WHAT IS EXPECTED = Your answer must be every line of the data that holds the string "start".

PROVIDED DATA =
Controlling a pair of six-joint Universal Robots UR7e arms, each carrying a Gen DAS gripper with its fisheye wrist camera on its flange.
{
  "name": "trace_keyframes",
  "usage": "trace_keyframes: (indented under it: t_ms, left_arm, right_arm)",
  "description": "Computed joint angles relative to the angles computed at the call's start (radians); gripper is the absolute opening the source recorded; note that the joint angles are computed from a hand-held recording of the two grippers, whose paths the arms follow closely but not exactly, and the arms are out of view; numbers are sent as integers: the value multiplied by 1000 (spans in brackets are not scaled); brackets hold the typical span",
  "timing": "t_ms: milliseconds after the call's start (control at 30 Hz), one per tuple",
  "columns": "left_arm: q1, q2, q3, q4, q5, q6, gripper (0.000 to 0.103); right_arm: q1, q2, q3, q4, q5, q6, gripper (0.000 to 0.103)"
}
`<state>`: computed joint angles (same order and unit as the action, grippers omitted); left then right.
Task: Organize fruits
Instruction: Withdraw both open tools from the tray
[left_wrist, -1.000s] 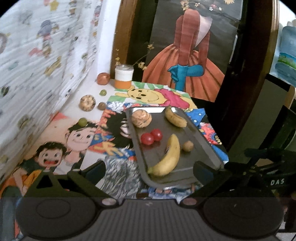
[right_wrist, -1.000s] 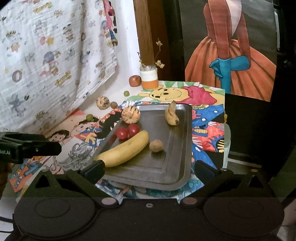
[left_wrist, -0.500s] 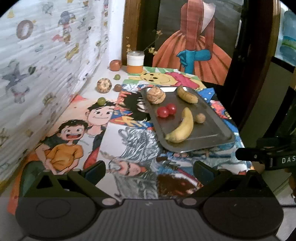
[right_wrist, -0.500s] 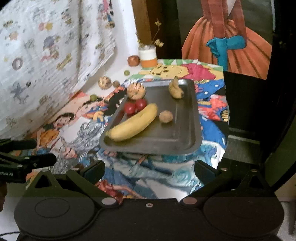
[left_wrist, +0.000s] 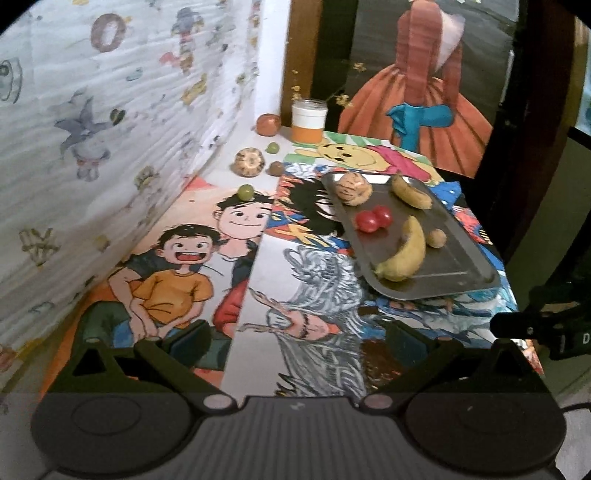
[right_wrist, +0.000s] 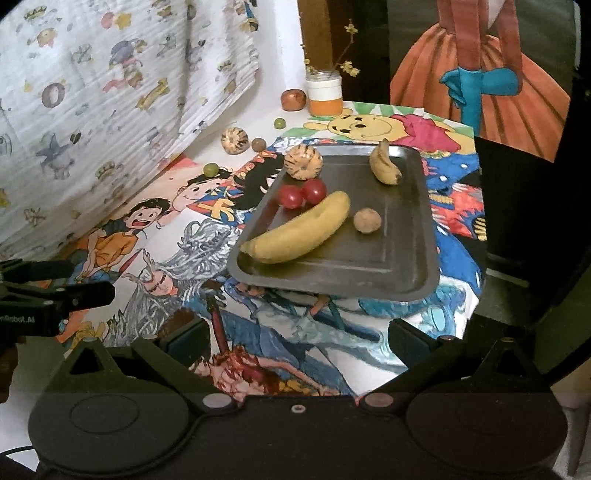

TASK SOLUTION =
  "description": "Computed joint angles relative to the angles computed at the call's start (radians); gripper is the absolute opening the source recorded; note that the joint angles are computed from a hand-held recording of the two grippers, whose paths the arms follow closely but not exactly, and the arms are out of view; numbers are sent as integers: the value multiplied by 1000 (spans in brackets are not scaled); brackets hold the typical span",
  "timing": "t_ms: milliseconds after the call's start (control at 30 Hz), one per tuple",

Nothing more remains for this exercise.